§ **TASK GOAL**: Would you return the records below character for character, without any images?

§ **RECORDED INFORMATION**:
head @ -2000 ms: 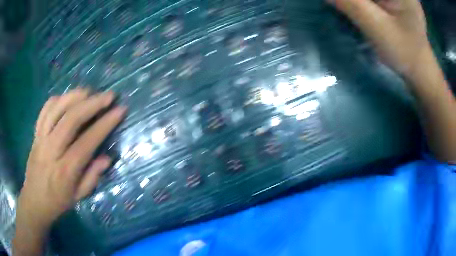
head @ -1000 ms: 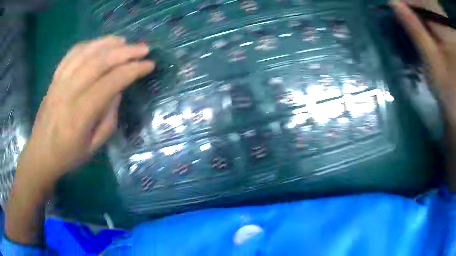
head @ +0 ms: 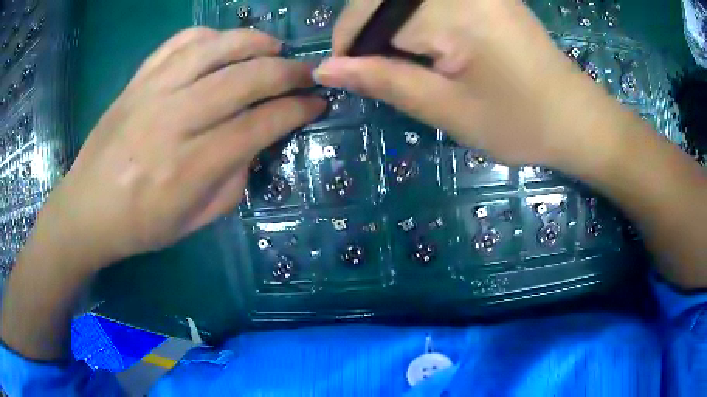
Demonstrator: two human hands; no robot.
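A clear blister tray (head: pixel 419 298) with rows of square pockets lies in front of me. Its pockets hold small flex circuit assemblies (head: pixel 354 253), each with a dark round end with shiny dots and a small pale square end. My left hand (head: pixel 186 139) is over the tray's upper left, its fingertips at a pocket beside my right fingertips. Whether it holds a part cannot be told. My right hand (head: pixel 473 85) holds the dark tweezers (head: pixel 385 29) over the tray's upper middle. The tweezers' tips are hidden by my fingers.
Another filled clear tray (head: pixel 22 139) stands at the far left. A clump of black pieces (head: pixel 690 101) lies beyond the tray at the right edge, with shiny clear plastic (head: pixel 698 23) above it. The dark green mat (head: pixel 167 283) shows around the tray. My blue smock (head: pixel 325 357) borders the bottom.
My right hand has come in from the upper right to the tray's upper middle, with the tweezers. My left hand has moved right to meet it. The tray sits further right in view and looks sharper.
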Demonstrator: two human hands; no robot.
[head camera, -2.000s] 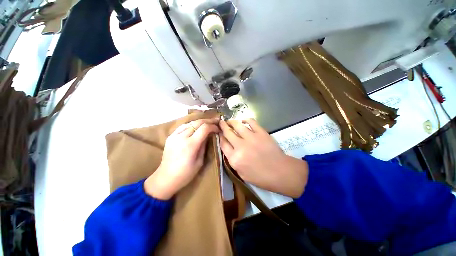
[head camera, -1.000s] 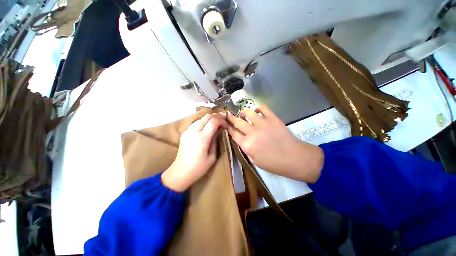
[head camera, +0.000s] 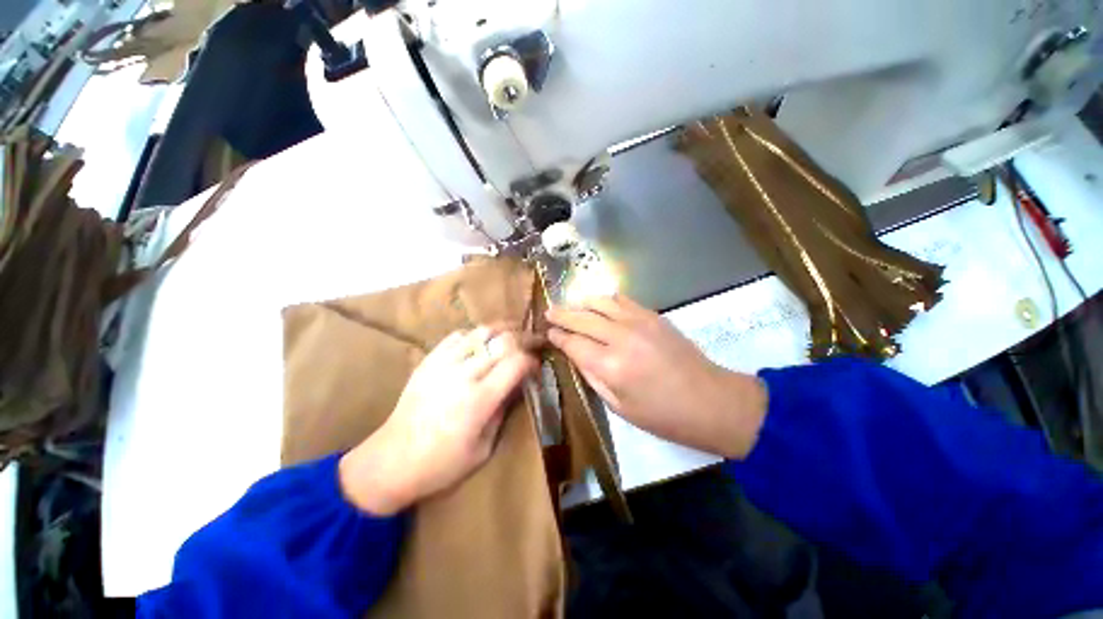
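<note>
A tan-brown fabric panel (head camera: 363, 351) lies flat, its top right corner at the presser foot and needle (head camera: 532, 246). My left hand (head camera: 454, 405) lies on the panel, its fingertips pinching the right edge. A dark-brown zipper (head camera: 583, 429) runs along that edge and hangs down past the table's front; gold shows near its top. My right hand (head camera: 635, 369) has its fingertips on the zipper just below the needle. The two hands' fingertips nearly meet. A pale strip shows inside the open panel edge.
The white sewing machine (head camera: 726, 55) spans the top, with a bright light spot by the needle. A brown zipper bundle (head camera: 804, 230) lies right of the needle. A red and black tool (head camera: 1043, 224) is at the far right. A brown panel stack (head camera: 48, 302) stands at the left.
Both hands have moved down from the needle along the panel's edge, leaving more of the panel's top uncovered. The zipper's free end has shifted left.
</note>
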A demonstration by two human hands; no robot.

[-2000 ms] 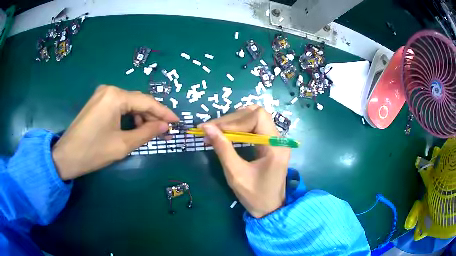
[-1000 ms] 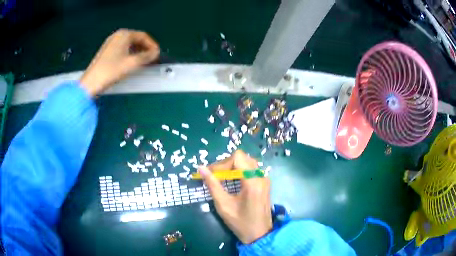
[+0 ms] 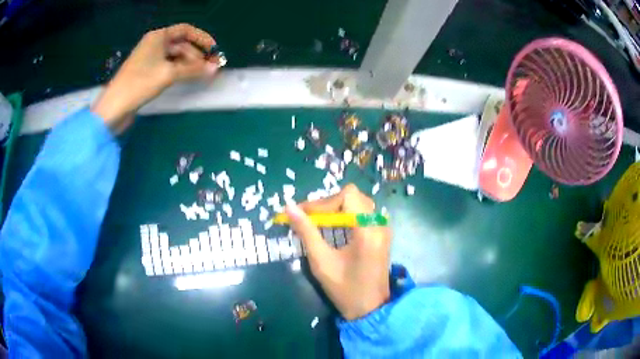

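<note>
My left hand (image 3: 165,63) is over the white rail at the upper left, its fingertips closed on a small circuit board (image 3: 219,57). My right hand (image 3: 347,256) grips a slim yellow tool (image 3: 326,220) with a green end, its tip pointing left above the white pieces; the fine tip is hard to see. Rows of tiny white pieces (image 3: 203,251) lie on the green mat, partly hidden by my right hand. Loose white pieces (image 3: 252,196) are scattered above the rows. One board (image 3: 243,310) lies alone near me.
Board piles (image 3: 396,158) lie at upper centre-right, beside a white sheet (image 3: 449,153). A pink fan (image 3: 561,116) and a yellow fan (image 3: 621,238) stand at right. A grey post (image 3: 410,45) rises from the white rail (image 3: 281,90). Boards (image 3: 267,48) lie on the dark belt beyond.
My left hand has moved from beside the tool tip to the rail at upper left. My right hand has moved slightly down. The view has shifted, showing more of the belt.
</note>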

§ **TASK ANSWER**:
head @ -2000 ms: 
head @ -1000 ms: 
head @ +0 ms: 
Demonstrator: two human hands; no robot.
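A clear blister tray (head: pixel 419 298) with rows of square pockets lies in front of me. Its pockets hold small flex circuit assemblies (head: pixel 354 253), each with a dark round end with shiny dots and a small pale square end. My left hand (head: pixel 186 139) is over the tray's upper left, its fingertips at a pocket beside my right fingertips. Whether it holds a part cannot be told. My right hand (head: pixel 473 85) holds the dark tweezers (head: pixel 385 29) over the tray's upper middle. The tweezers' tips are hidden by my fingers.
Another filled clear tray (head: pixel 22 139) stands at the far left. A clump of black pieces (head: pixel 690 101) lies beyond the tray at the right edge, with shiny clear plastic (head: pixel 698 23) above it. The dark green mat (head: pixel 167 283) shows around the tray. My blue smock (head: pixel 325 357) borders the bottom.
My right hand has come in from the upper right to the tray's upper middle, with the tweezers. My left hand has moved right to meet it. The tray sits further right in view and looks sharper.
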Demonstrator: two human hands; no robot.
[head camera, -2.000s] 
[head camera, -1.000s] 
[head camera, +0.000s] 
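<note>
A tan-brown fabric panel (head camera: 363, 351) lies flat, its top right corner at the presser foot and needle (head camera: 532, 246). My left hand (head camera: 454, 405) lies on the panel, its fingertips pinching the right edge. A dark-brown zipper (head camera: 583, 429) runs along that edge and hangs down past the table's front; gold shows near its top. My right hand (head camera: 635, 369) has its fingertips on the zipper just below the needle. The two hands' fingertips nearly meet. A pale strip shows inside the open panel edge.
The white sewing machine (head camera: 726, 55) spans the top, with a bright light spot by the needle. A brown zipper bundle (head camera: 804, 230) lies right of the needle. A red and black tool (head camera: 1043, 224) is at the far right. A brown panel stack (head camera: 48, 302) stands at the left.
Both hands have moved down from the needle along the panel's edge, leaving more of the panel's top uncovered. The zipper's free end has shifted left.
</note>
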A demonstration by two human hands; no robot.

[-2000 ms] 
[-1000 ms] 
[+0 ms] 

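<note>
My left hand (image 3: 165,63) is over the white rail at the upper left, its fingertips closed on a small circuit board (image 3: 219,57). My right hand (image 3: 347,256) grips a slim yellow tool (image 3: 326,220) with a green end, its tip pointing left above the white pieces; the fine tip is hard to see. Rows of tiny white pieces (image 3: 203,251) lie on the green mat, partly hidden by my right hand. Loose white pieces (image 3: 252,196) are scattered above the rows. One board (image 3: 243,310) lies alone near me.
Board piles (image 3: 396,158) lie at upper centre-right, beside a white sheet (image 3: 449,153). A pink fan (image 3: 561,116) and a yellow fan (image 3: 621,238) stand at right. A grey post (image 3: 410,45) rises from the white rail (image 3: 281,90). Boards (image 3: 267,48) lie on the dark belt beyond.
My left hand has moved from beside the tool tip to the rail at upper left. My right hand has moved slightly down. The view has shifted, showing more of the belt.
</note>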

For this exercise, nothing more is required.